▶ [Dataset items]
☆ ☆ ☆

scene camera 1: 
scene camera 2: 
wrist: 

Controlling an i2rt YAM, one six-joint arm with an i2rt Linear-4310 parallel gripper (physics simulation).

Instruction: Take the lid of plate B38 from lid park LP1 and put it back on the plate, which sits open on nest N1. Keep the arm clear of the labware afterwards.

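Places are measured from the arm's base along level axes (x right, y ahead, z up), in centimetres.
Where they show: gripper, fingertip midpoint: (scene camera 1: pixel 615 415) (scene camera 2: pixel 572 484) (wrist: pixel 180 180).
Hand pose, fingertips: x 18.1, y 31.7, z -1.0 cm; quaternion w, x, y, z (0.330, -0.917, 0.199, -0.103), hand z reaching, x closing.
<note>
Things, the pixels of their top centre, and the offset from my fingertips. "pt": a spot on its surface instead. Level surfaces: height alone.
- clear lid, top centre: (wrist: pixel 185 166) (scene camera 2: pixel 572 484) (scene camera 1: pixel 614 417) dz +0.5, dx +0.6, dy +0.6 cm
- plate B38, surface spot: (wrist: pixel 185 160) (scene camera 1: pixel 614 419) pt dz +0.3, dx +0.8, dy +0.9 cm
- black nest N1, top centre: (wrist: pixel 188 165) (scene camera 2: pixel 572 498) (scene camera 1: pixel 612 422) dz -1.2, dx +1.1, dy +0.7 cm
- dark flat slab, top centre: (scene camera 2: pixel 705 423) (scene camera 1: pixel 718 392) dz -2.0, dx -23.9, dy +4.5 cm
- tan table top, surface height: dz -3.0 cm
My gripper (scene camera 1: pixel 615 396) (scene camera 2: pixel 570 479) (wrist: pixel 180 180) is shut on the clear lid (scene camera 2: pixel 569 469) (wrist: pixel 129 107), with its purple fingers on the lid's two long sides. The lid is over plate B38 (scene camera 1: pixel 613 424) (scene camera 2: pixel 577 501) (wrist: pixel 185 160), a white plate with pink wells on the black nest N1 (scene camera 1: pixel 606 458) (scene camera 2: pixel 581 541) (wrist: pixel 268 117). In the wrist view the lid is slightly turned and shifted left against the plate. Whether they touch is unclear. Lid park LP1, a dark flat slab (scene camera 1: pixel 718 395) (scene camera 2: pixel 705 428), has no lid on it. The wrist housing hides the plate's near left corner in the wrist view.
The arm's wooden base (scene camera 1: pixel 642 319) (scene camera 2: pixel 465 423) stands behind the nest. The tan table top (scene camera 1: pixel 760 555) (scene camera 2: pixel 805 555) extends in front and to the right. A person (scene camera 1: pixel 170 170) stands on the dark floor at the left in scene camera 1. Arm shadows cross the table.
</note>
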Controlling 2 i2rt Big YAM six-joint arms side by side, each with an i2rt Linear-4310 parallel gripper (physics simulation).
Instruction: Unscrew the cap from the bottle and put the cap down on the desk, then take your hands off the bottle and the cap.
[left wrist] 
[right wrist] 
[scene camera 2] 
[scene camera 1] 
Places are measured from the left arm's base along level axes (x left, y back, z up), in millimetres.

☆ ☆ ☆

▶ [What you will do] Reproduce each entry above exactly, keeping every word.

▶ [Response]
scene camera 1: 
scene camera 2: 
wrist: 

Controlling an i2rt YAM, one six-joint arm with an i2rt Linear-4310 parallel gripper (physics simulation).

Instruction: Take the lid of plate B38 from lid park LP1 and put it back on the plate, which sits open on nest N1. Keep the arm clear of the labware afterwards.

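Places are measured from the arm's base along level axes (x right, y ahead, z up), in centimetres.
Where they show: gripper, fingertip midpoint: (scene camera 1: pixel 615 415) (scene camera 2: pixel 572 484) (wrist: pixel 180 180).
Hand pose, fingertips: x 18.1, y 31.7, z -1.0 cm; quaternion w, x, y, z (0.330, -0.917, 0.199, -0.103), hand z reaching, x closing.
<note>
Things, the pixels of their top centre, and the offset from my fingertips. "pt": a spot on its surface instead. Level surfaces: height alone.
- clear lid, top centre: (wrist: pixel 185 166) (scene camera 2: pixel 572 484) (scene camera 1: pixel 614 417) dz +0.5, dx +0.6, dy +0.6 cm
- plate B38, surface spot: (wrist: pixel 185 160) (scene camera 1: pixel 614 419) pt dz +0.3, dx +0.8, dy +0.9 cm
- black nest N1, top centre: (wrist: pixel 188 165) (scene camera 2: pixel 572 498) (scene camera 1: pixel 612 422) dz -1.2, dx +1.1, dy +0.7 cm
- dark flat slab, top centre: (scene camera 2: pixel 705 423) (scene camera 1: pixel 718 392) dz -2.0, dx -23.9, dy +4.5 cm
- tan table top, surface height: dz -3.0 cm
My gripper (scene camera 1: pixel 615 396) (scene camera 2: pixel 570 479) (wrist: pixel 180 180) is shut on the clear lid (scene camera 2: pixel 569 469) (wrist: pixel 129 107), with its purple fingers on the lid's two long sides. The lid is over plate B38 (scene camera 1: pixel 613 424) (scene camera 2: pixel 577 501) (wrist: pixel 185 160), a white plate with pink wells on the black nest N1 (scene camera 1: pixel 606 458) (scene camera 2: pixel 581 541) (wrist: pixel 268 117). In the wrist view the lid is slightly turned and shifted left against the plate. Whether they touch is unclear. Lid park LP1, a dark flat slab (scene camera 1: pixel 718 395) (scene camera 2: pixel 705 428), has no lid on it. The wrist housing hides the plate's near left corner in the wrist view.
The arm's wooden base (scene camera 1: pixel 642 319) (scene camera 2: pixel 465 423) stands behind the nest. The tan table top (scene camera 1: pixel 760 555) (scene camera 2: pixel 805 555) extends in front and to the right. A person (scene camera 1: pixel 170 170) stands on the dark floor at the left in scene camera 1. Arm shadows cross the table.
</note>
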Controlling 2 i2rt Big YAM six-joint arms side by side, each with an i2rt Linear-4310 parallel gripper (physics simulation).
Instruction: Unscrew the cap from the bottle and put the cap down on the desk, then take your hands off the bottle and the cap.
[left wrist] 
[right wrist] 
[scene camera 2] 
[scene camera 1] 
Places are measured from the left arm's base along level axes (x left, y back, z up), in millimetres.

No more output is needed.